**Work task**:
From the first line to the last, retype everything below exactly, minus the pictures.

*-*-*

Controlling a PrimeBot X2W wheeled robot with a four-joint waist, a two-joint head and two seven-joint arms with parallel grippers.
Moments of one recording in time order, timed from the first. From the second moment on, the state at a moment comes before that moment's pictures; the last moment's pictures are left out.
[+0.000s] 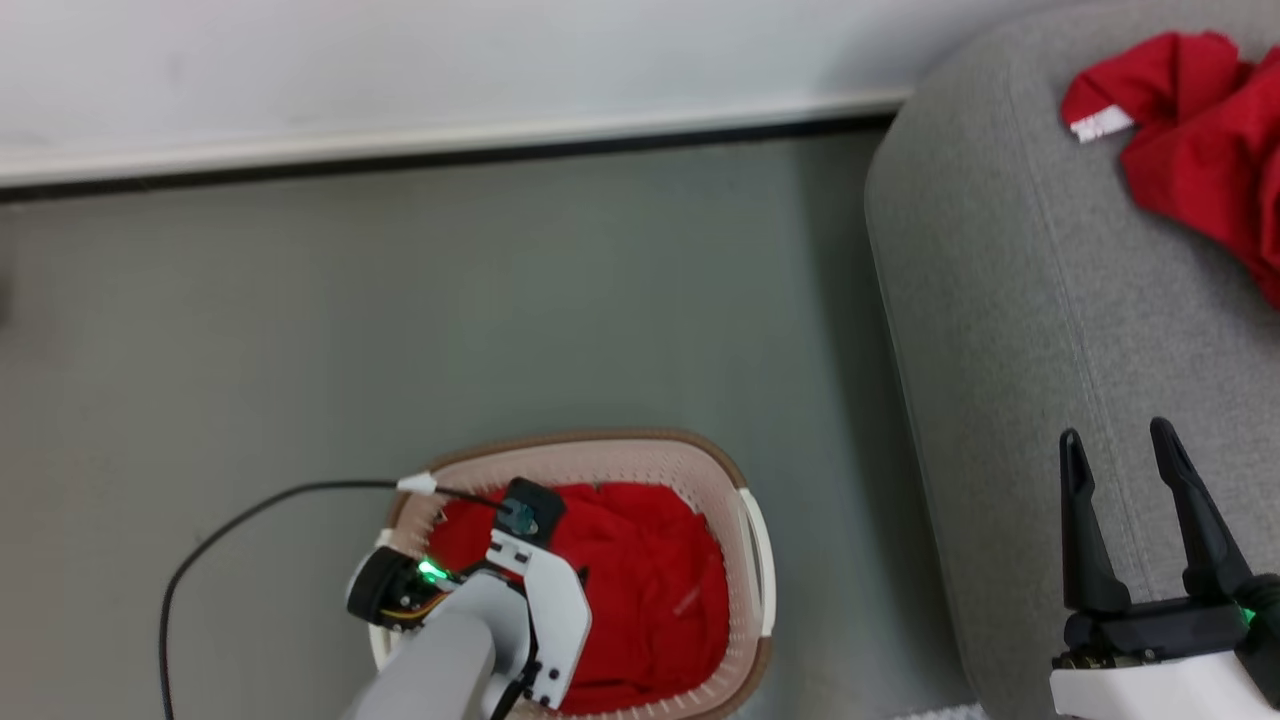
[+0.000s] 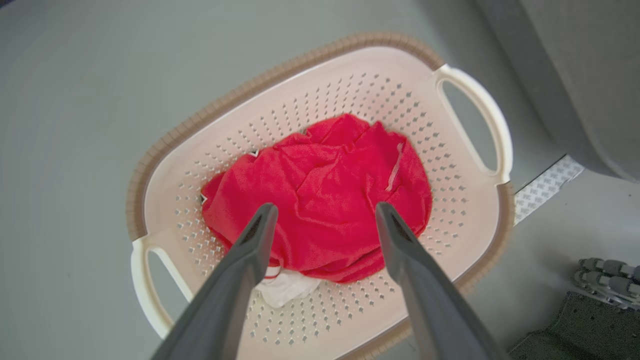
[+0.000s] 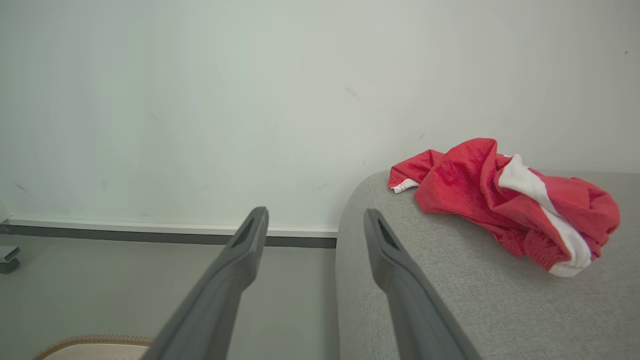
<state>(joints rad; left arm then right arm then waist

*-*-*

**Completed exercise**:
Controlling a PrimeBot X2W wheeled robot with a four-joint waist, a two-joint head and two seven-joint arms with parallel grippers.
Moments of one recording in time order, timed from the first. From the second moment on, the state at a moment comes before that moment's pictures; the last moment's pictures are left out.
[+0.000s] 
[+0.000s] 
[+0.000s] 
<state>(joints rad; left arm then right arm then waist

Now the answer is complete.